Problem to solve :: For this exercise, repeat the records below exactly as written.

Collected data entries
_ _ _ _ _

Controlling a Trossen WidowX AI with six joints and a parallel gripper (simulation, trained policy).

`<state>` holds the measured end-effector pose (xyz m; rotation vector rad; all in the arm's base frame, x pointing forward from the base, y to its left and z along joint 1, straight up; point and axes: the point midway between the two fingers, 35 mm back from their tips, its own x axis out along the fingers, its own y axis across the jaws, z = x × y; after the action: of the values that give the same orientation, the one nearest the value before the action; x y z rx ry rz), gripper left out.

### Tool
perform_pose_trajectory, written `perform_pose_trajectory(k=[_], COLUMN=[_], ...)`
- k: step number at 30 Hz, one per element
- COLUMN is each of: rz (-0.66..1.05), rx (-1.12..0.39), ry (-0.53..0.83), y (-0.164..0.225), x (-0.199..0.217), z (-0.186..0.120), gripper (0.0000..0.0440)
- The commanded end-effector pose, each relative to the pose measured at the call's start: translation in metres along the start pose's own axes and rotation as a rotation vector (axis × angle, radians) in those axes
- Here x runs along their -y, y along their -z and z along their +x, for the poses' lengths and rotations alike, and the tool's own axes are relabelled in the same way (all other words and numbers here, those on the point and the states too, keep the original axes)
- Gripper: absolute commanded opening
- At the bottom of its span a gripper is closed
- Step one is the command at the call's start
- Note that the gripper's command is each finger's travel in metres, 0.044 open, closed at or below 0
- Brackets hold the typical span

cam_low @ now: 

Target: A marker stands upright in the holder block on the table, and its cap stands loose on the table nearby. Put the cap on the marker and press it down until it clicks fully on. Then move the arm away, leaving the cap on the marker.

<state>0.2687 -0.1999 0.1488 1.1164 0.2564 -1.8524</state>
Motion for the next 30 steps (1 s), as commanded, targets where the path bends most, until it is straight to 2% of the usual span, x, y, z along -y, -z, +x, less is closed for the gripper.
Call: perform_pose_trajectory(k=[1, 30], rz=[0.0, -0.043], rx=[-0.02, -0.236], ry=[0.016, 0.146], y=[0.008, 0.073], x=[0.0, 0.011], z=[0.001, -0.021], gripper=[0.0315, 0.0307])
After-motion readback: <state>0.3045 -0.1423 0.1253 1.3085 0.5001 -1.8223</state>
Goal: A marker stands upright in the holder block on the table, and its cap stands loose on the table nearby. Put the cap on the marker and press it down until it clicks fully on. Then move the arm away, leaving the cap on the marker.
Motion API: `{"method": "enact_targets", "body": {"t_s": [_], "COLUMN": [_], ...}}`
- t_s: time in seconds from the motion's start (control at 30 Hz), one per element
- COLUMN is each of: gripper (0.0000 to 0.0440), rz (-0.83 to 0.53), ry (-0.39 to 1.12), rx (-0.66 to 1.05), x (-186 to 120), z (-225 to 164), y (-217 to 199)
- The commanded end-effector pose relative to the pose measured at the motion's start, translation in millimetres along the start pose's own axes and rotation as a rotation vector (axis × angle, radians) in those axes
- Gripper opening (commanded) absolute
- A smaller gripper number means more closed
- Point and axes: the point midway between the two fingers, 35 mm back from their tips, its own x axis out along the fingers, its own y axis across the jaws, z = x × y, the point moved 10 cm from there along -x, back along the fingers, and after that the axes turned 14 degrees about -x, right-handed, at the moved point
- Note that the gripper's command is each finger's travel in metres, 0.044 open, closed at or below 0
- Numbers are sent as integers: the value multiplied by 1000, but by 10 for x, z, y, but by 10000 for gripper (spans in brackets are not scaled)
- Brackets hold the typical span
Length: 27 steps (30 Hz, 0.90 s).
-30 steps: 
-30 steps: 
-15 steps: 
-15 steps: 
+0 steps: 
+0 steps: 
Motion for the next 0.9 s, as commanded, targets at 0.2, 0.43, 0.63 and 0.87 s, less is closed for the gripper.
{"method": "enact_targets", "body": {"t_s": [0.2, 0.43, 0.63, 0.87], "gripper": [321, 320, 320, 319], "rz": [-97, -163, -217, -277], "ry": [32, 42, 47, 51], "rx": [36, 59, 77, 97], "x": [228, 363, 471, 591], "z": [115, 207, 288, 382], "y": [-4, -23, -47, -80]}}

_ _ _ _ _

Exercise output ::
Controlling a Trossen WidowX AI with six joints and a parallel gripper (simulation, trained policy).

`<state>` holds the measured end-effector pose (xyz m; rotation vector rad; all in the arm's base frame, x pointing forward from the base, y to its left and z along joint 1, straight up; point and axes: the point midway between the two fingers, 35 mm back from their tips, its own x axis out along the fingers, its own y axis across the jaws, z = x × y; after the action: of the values that give the same orientation, the one nearest the value before the action; x y z rx ry rz), gripper left out.

### Tool
perform_pose_trajectory, written `perform_pose_trajectory(k=[_], COLUMN=[_], ...)`
- k: step number at 30 Hz, one per element
- COLUMN is each of: rz (-0.66..1.05), rx (-1.12..0.39), ry (-0.53..0.83), y (-0.164..0.225), x (-0.199..0.217), z (-0.186..0.120), gripper (0.0000..0.0440)
- The commanded end-effector pose, each relative to the pose measured at the call's start: translation in metres along the start pose's own axes and rotation as a rotation vector (axis × angle, radians) in those axes
- Here x runs along their -y, y along their -z and z along their +x, for the poses' lengths and rotations alike, and the tool's own axes are relabelled in the same way (all other words and numbers here, those on the point and the states too, keep the original axes)
- Gripper: absolute commanded opening
- At the bottom of its span a gripper is closed
- Step one is the command at the call's start
- Note that the gripper's command is each finger's travel in metres, 0.044 open, closed at or below 0
- Brackets hold the typical span

cam_low @ now: 

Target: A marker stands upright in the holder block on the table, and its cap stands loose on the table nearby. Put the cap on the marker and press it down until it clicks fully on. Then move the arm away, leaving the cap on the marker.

<state>0.2687 -0.1999 0.1488 1.1164 0.2564 -1.8524</state>
Motion for the next 30 steps (1 s), as commanded, targets where the path bends most, until it is straight to 2% of the usual span, x, y, z along -y, -z, +x, less is closed for the gripper.
Call: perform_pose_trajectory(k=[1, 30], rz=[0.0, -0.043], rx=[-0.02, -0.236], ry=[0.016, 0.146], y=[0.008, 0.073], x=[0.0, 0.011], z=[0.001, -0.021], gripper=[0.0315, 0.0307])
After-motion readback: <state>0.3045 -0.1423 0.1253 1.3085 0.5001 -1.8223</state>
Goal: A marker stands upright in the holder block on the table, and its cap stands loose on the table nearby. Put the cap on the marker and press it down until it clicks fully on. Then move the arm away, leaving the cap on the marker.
Motion API: `{"method": "enact_targets", "body": {"t_s": [_], "COLUMN": [_], ...}}`
- t_s: time in seconds from the motion's start (control at 30 Hz), one per element
- COLUMN is each of: gripper (0.0000 to 0.0440), rz (-0.83 to 0.53), ry (-0.39 to 1.12), rx (-0.66 to 1.05), x (-186 to 120), z (-225 to 164), y (-217 to 199)
- The commanded end-effector pose relative to the pose measured at the motion's start, translation in millimetres along the start pose's own axes and rotation as a rotation vector (axis × angle, radians) in those axes
- Gripper opening (commanded) absolute
- A smaller gripper number means more closed
- Point and axes: the point midway between the two fingers, 35 mm back from their tips, its own x axis out along the fingers, its own y axis across the jaws, z = x × y, the point moved 10 cm from there along -x, back along the fingers, and after that the axes turned 14 degrees about -x, right-handed, at the moved point
- Note that the gripper's command is each finger's travel in metres, 0.044 open, closed at or below 0
- Numbers are sent as integers: the value multiplied by 1000, but by 10 for x, z, y, but by 10000 for gripper (spans in brackets are not scaled)
- Brackets hold the typical span
Length: 27 steps (30 Hz, 0.90 s).
-30 steps: 
-30 steps: 
-15 steps: 
-15 steps: 
+0 steps: 
+0 steps: 
Motion for the next 0.9 s, as commanded, targets at 0.2, 0.43, 0.63 and 0.87 s, less is closed for the gripper.
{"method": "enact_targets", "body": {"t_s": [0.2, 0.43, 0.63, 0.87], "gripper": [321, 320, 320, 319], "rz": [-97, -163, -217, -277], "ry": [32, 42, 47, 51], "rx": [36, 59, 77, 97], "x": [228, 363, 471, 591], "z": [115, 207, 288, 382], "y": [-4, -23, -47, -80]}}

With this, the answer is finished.